The latest legislative push from the U.S. President Donald Trump is set to intensify efforts to bolster domestic semiconductor production, offering increased financial incentives for chipmakers to establish and grow advanced manufacturing operations in the United States.
Under a bill recently approved by the Senate, tax credits for semiconductor manufacturers would rise to 35%, up from the current 25%. This newly proposed incentive package outpaces earlier drafts and is designed to further lower the financial barriers associated with building and expanding chip fabrication plants on U.S. soil.
The initiative targets companies like Intel, Taiwan Semiconductor Manufacturing Company (TSMC), and Micron Technology—provided they ramp up production domestically in advance of a 2026 cut-off.
These expanded incentives come as an extension to the CHIPS and Science Act of 2022, which offered $39 billion in federal grants and $75 billion in government-backed loans to support semiconductor projects within the U.S.
The latest enhancements, however, still face a legislative hurdle: the House of Representatives must pass Trump’s broader domestic bill, which narrowly cleared the chamber in its first version. The president is pressing lawmakers to finalize the legislation by July 4.

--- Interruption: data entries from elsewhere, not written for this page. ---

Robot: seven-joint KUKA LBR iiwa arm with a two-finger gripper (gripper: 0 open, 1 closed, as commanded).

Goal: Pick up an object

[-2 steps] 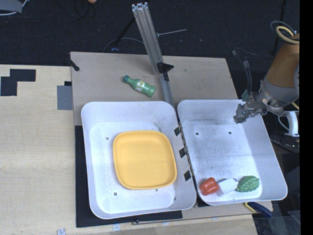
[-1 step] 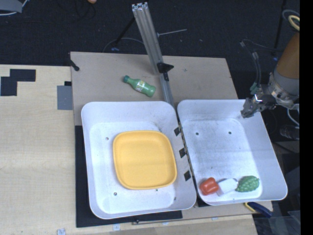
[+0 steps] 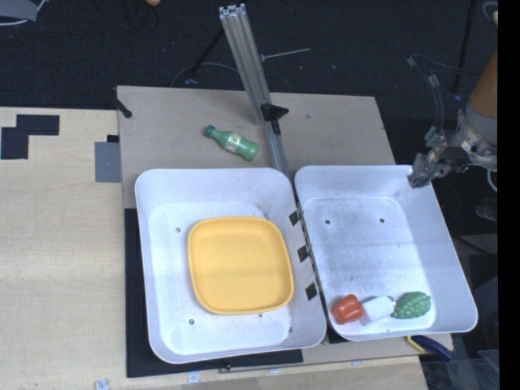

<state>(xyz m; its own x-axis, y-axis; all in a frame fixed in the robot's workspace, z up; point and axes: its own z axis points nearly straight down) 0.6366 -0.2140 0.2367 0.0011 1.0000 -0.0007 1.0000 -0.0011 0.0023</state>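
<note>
**Objects sit in the right bin's near corner, my gripper at its far right corner**

Objects for picking lie in a short row along the near edge of the right bin [image 3: 382, 242]: a red pepper-like piece [image 3: 348, 308] on the left, a small white piece [image 3: 378, 308] in the middle, and a bumpy green piece [image 3: 412, 305] on the right. The white piece touches the red one and sits just beside the green one.

My gripper [image 3: 422, 174] is at the far right corner of that same bin, over its rim, well apart from the three pieces. It is small and dark from this angle, and I cannot tell whether it is open or closed; nothing is visibly in it. My arm [image 3: 481, 124] reaches in from the right edge, with its orange band showing above the wrist.

In the left bin [image 3: 154, 210] a yellow square plate [image 3: 240, 264] lies flat near the middle. Beyond the bins, on the tabletop [image 3: 341, 128], a green bottle [image 3: 231, 142] lies on its side. A slanted metal rail [image 3: 252, 67] rises from between the bins' far corners.
</note>
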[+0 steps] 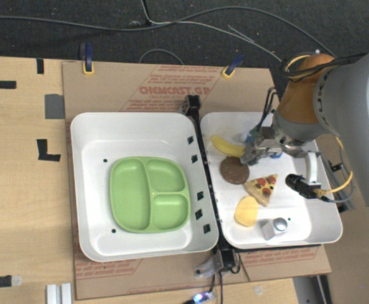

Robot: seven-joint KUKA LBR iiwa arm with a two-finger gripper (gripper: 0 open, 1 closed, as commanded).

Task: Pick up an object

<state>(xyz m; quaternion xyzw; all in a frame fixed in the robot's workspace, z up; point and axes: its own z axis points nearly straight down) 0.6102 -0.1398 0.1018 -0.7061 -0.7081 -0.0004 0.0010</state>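
Note:
The right bin (324, 230) holds a yellow banana (226, 146), a round brown cookie (234, 170), a pizza slice (262, 188), a yellow lemon-like piece (246, 212) and a small grey cup (273, 227). My gripper (253, 153) reaches down into this bin between the banana's right end and the top edge of the cookie. Nothing visibly sits between its fingers.
The left bin (89, 138) carries a green divided plate (149, 194). A black divider with clips (200, 170) runs between the two bins. The arm's grey body and orange band (305, 94) loom over the right bin's far right side, with cables beside it.

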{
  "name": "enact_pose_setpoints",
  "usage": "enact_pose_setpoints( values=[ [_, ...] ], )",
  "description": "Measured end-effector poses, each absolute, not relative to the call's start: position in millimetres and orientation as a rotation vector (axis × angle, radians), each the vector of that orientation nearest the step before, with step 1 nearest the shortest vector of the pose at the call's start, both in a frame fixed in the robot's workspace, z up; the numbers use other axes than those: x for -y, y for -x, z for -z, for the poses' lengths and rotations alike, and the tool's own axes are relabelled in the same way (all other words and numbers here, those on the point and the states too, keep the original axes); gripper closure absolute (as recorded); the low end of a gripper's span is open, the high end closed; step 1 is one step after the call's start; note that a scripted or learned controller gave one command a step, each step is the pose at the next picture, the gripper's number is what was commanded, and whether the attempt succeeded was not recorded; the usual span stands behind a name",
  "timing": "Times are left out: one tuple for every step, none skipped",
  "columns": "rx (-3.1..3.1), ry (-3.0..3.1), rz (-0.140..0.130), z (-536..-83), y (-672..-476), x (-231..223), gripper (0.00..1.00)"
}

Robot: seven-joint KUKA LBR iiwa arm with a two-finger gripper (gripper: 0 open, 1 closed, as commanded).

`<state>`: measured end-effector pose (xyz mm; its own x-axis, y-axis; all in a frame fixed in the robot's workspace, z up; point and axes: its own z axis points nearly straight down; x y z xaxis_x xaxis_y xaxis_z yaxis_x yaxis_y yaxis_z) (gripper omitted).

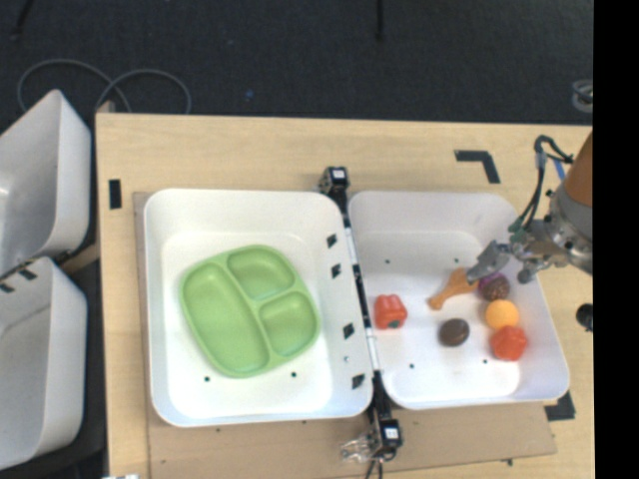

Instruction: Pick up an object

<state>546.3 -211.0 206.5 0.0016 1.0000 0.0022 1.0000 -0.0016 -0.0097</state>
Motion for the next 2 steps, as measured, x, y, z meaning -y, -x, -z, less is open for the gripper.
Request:
enact_pose_setpoints(
  values=[
    [2.224, 2.22, 0.0, -212, -548.9, 211, 0.0],
    [2.22, 2.221, -0.004, -169, -547.1, 207, 0.0]
  ],
)
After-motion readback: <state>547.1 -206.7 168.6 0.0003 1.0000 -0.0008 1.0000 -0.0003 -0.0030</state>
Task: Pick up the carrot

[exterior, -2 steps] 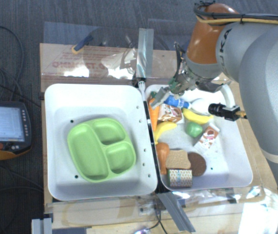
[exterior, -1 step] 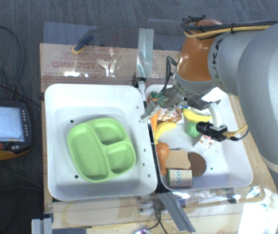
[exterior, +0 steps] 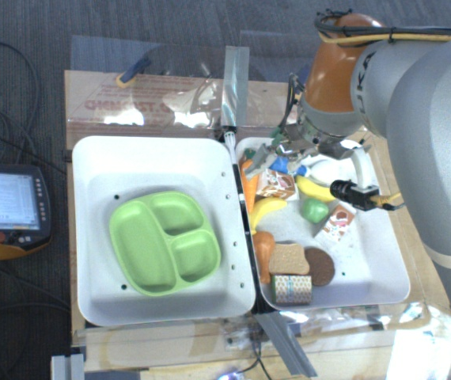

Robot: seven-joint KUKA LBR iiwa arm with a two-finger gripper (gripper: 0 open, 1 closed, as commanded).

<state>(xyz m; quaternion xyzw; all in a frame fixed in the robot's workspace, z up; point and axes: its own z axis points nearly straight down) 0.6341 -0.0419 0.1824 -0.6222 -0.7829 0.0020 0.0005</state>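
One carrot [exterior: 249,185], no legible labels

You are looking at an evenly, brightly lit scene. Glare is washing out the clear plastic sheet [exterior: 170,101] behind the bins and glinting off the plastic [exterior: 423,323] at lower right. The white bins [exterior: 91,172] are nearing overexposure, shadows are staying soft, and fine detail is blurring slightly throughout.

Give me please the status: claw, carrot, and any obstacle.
Claw low at right bin's far end, fingers hidden. Carrot lies along bin's left wall, not held. Banana and snack packet crowd against it.
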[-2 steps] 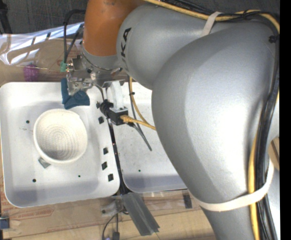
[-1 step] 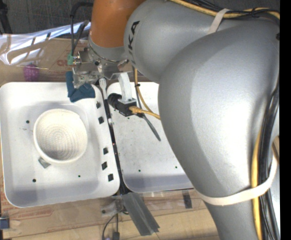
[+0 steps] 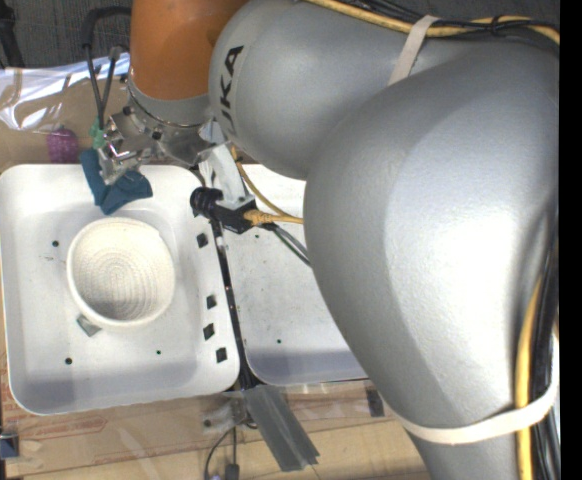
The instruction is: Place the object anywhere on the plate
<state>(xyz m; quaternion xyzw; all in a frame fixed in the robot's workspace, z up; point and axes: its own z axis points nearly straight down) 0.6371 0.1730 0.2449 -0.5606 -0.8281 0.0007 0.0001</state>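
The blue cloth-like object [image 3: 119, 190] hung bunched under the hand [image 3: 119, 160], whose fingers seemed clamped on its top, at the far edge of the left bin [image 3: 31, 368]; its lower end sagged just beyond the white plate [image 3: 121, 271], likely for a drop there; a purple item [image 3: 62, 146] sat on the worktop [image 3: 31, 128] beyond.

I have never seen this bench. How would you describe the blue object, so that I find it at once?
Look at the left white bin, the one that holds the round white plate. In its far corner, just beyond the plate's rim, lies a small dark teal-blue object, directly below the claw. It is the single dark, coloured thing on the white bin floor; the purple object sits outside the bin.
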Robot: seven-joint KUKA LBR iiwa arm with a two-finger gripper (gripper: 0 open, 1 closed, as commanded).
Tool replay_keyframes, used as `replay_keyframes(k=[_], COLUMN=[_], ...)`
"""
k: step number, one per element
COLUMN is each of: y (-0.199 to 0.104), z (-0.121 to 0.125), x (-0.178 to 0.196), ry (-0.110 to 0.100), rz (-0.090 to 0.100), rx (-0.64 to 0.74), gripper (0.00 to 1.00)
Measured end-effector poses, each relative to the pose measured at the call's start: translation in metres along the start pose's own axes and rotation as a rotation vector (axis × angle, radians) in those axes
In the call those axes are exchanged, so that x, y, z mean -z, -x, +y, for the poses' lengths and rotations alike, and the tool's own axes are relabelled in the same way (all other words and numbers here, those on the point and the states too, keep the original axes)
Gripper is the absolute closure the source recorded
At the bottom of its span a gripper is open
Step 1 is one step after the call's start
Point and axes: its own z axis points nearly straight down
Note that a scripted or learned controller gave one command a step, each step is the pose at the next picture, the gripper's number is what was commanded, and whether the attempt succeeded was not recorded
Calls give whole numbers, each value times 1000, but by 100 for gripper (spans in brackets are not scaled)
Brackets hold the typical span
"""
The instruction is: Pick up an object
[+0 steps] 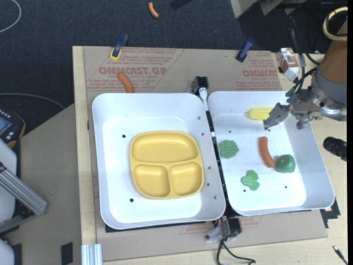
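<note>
The right bin [309, 195] holds a yellow corn piece [259, 114] at its back, an orange sausage [266, 151], a green pepper [285, 163], a round leafy green [228, 148] and a small green broccoli [250, 180]. My gripper [288, 120] hovers over the back right of this bin, just right of the corn and above the sausage. Its two fingers [273, 117] are spread apart and it is open, with nothing between them.
The left bin [105, 148] carries a yellow divided plate [165, 164]. Another orange sausage [126, 82] lies on the cardboard behind the left bin. Blue clamps [117, 46] hold the cardboard's back edge. A black bracket [200, 85] sits between the bins.
</note>
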Motion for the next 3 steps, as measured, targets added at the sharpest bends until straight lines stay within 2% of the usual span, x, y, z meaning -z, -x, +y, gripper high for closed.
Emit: replay_keyframes(k=[1, 3], y=[0, -6], z=[2, 5], x=[7, -80], ry=[13, 6], rz=[-2, 0], rx=[3, 3], gripper=[0, 0])
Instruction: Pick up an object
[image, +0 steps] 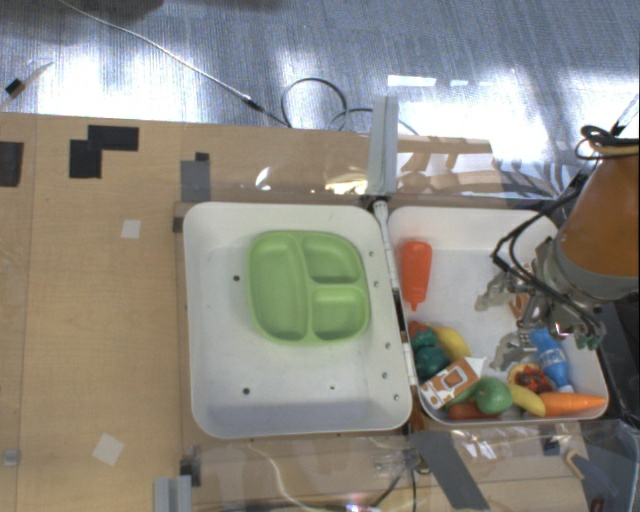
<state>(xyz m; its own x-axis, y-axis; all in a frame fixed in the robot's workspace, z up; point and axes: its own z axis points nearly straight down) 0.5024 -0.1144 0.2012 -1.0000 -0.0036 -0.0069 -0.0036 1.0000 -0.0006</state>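
Note:
My gripper (501, 324) hangs over the right side of the right bin (455, 240), below the grey wrist and its orange band (603, 220). Its two fingers (494, 296) are spread apart and open, with only bare bin floor between them. A blue bottle (549, 359) lies just to the right of the lower finger, apart from the gap. An orange bottle (414, 270) lies to the left against the bin's dividing wall. Toy foods crowd the front of the bin: a teal piece (428, 350), a yellow fruit (452, 343), a small printed box (449, 382), a green fruit (492, 396) and a carrot (572, 404).
The left bin (215, 330) holds a green divided plate (306, 286). Black cables (520, 250) loop from the wrist over the right bin's back. A grey post (381, 150) stands behind the wall between the bins. Wooden bench spreads to the left.

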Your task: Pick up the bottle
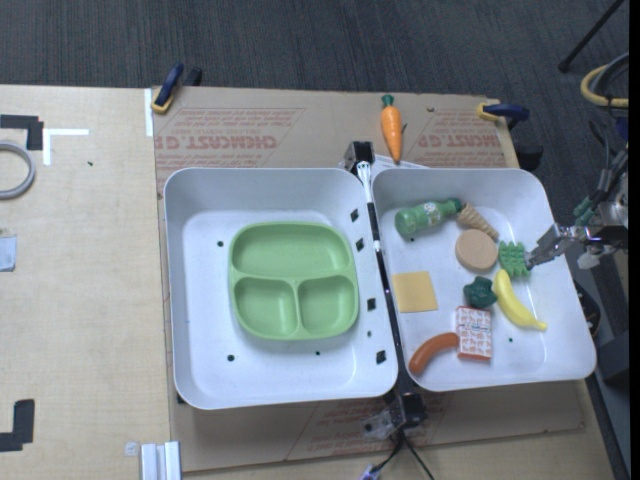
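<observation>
The green bottle (426, 217) lies on its side in the upper left of the right bin (560, 363), its neck pointing right toward a ice-cream cone (479, 221). My gripper (545, 249) reaches in over the right bin's right rim, next to a green toy block (513, 259). It is well to the right of the bottle and apart from it, with nothing seen held in it.
The right bin also holds a round tan bun (477, 251), broccoli (480, 292), a banana (518, 302), a cheese slice (414, 291), a red-and-white carton (474, 333) and a sausage (432, 352). A green divided plate (295, 280) sits in the left bin (190, 268). A carrot (390, 126) lies behind the bins.
</observation>
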Controlling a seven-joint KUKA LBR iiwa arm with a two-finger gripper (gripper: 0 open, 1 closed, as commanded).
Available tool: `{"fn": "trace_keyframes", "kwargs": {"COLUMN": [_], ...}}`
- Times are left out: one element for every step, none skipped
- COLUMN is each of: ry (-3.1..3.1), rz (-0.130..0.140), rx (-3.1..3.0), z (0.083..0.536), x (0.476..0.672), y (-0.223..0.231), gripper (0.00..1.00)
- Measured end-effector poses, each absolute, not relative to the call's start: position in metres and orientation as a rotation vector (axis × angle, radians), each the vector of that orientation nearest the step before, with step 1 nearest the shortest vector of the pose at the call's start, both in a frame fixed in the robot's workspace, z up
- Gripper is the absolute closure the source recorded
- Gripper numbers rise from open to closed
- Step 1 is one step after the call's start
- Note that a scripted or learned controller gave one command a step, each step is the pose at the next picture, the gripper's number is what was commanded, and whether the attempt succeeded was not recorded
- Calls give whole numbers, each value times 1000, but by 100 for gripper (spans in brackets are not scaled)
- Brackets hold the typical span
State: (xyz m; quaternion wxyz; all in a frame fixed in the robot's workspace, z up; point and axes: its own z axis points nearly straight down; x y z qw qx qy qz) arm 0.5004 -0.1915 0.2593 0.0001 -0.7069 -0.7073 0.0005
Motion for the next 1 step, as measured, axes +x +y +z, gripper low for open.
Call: {"fn": "trace_keyframes", "kwargs": {"ry": [-2224], "rz": [2], "rx": [-2220], "z": [269], "x": [501], "y": [-192], "gripper": [100]}}
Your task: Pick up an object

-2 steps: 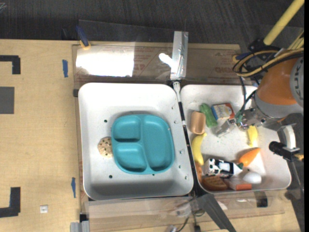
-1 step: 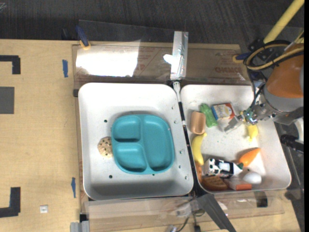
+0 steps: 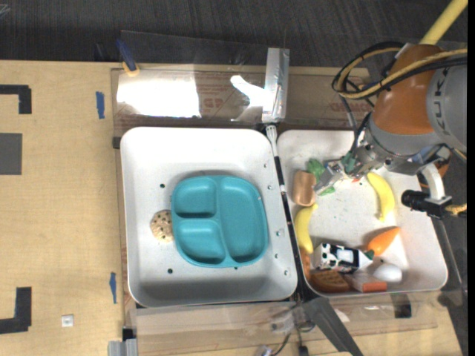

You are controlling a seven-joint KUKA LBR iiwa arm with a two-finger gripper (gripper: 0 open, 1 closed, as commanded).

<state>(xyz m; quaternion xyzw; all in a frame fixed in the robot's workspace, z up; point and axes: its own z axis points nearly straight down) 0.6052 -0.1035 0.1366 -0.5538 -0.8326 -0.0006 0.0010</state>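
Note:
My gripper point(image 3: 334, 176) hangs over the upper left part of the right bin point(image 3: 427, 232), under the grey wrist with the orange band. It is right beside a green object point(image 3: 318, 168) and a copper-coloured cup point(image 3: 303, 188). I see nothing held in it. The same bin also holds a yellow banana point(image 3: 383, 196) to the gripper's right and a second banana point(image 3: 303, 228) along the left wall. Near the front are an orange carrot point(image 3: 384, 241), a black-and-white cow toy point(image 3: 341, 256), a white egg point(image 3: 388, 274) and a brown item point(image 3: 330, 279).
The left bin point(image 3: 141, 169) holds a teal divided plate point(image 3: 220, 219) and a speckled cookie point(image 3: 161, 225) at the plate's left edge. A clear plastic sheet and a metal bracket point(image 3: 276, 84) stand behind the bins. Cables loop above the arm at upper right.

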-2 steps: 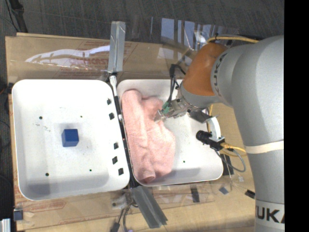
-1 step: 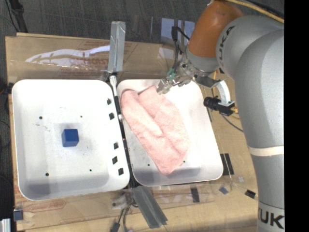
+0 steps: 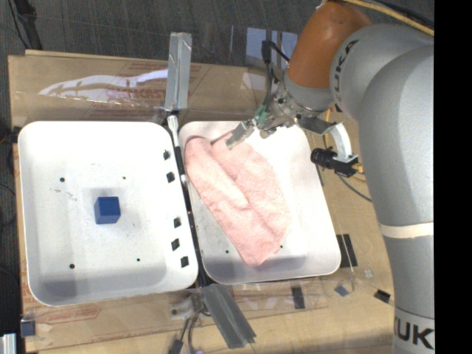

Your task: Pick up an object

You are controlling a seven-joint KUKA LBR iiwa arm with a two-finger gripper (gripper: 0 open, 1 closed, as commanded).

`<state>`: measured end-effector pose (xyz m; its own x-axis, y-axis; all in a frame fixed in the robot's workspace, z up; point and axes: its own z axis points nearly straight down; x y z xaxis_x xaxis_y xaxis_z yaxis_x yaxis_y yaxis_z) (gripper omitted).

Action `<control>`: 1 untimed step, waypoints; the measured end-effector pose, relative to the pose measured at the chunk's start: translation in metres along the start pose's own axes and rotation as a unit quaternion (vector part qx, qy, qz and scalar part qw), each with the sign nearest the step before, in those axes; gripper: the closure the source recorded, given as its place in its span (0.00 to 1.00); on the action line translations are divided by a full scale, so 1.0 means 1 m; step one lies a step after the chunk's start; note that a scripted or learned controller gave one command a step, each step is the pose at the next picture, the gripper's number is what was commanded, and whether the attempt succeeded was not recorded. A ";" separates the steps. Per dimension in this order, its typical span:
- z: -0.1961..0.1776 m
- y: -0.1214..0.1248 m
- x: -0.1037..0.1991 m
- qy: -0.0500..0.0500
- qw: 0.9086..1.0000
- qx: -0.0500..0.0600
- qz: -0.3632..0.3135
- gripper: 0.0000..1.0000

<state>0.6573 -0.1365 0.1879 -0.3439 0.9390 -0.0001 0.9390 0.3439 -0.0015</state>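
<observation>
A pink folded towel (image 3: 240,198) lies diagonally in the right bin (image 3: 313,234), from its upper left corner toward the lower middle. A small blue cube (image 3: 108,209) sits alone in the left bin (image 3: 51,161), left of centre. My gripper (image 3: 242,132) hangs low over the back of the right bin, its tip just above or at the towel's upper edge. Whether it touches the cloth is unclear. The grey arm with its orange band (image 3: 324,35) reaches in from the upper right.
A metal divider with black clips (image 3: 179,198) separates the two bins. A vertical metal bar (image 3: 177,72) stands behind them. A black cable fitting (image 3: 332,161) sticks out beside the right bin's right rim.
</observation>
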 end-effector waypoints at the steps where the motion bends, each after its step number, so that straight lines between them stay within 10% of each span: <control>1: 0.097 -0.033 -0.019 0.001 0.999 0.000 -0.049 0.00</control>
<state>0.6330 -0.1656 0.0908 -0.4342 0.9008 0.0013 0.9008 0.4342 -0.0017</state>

Washington’s push to reclaim control over the world’s most critical supply chains has intensified since Trump’s first term, placing a new emphasis on self-reliance in the semiconductor sector. The effort comes amid growing concerns over geopolitical risks in Asia and ongoing competition with China, whose own chip ambitions have prompted robust U.S. policy intervention.
While Trump’s new proposal is an amplification of the Biden administration’s CHIPS Act, his wider approach departs sharply—having previously called for the CHIPS Act’s outright repeal in favor of relying on tariffs to spur domestic industry growth.
Despite internal party debate and no movement yet on dismantling the CHIPS Act, U.S. Commerce Secretary Howard Lutnick indicated the administration is actively reconsidering elements of the current grants program.
Meanwhile, Trump’s team is investigating the flow of semiconductor technology imports, a move that could presage a new wave of tariffs targeting foreign chipmakers. Such uncertainty is already fueling a sense of urgency among global semiconductor players to expand their U.S. operations, as evidenced by recent investment escalations from TSMC, Nvidia, Micron, and GlobalFoundries.